Слово «излечение» повисает в воздухе, сияющее и опасное, как оголённый провод.
– Какой риск? – вопрос вырывается сам собой, и я чувствую, как холодеют кончики пальцев.
– Отказ почек. Острая сердечная недостаточность. Летальный исход, – профессор произносит это без заминки, как будто перечисляет ингредиенты в рецепте. – В пятнадцати процентах случаев.

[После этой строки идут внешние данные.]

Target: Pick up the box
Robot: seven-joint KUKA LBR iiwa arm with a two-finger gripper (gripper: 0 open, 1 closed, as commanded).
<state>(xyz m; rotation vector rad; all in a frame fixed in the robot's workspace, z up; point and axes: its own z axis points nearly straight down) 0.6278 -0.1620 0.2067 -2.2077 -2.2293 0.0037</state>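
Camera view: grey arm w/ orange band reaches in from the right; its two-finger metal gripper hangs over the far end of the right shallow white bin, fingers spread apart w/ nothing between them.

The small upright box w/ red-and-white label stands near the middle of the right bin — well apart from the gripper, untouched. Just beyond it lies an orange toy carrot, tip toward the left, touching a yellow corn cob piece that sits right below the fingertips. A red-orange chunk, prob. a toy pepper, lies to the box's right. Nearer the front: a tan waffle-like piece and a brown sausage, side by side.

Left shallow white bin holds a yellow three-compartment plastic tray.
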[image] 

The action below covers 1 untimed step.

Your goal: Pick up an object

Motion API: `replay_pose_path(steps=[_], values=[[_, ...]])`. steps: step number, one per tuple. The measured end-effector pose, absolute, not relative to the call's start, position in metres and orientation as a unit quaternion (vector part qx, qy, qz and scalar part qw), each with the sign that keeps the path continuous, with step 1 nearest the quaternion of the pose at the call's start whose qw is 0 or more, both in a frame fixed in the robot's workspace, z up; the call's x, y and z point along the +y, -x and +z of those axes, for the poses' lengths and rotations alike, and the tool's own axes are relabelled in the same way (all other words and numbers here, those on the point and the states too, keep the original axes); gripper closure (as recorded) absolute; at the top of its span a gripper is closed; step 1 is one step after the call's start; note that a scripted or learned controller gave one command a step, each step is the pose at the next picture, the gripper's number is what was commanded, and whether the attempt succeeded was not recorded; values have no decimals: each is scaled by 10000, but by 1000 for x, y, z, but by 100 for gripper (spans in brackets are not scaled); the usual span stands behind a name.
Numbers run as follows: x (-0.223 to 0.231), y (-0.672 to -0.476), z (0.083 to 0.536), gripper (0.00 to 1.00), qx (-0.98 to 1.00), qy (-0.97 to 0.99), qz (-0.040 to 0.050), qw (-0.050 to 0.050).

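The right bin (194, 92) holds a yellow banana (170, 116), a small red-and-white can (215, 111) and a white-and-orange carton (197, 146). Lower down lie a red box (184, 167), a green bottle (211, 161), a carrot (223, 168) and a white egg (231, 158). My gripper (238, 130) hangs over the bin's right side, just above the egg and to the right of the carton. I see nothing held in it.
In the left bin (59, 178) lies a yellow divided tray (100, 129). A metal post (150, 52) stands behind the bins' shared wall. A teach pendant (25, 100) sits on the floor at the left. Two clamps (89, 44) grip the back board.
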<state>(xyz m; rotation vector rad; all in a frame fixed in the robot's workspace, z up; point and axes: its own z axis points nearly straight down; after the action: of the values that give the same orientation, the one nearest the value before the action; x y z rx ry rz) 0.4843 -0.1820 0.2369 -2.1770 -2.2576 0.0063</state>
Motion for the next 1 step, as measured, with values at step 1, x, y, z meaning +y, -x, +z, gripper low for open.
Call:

Моё сердце замирает, а потом начинает колотиться с такой силой, что я слышу его стук в ушах.
– Нет, – выдыхаю я. – Нет, мы не можем.
– Мы должны попробовать, – тихо, но неумолимо говорит Максим.
Он не смотрит на меня, все его внимание приковано к Гольдману.
– Консервативное лечение – это путь в никуда. Я не позволю ей медленно угасать.
– А я не готова её убить! – я вскакиваю с места, и стул с грохотом отъезжает назад.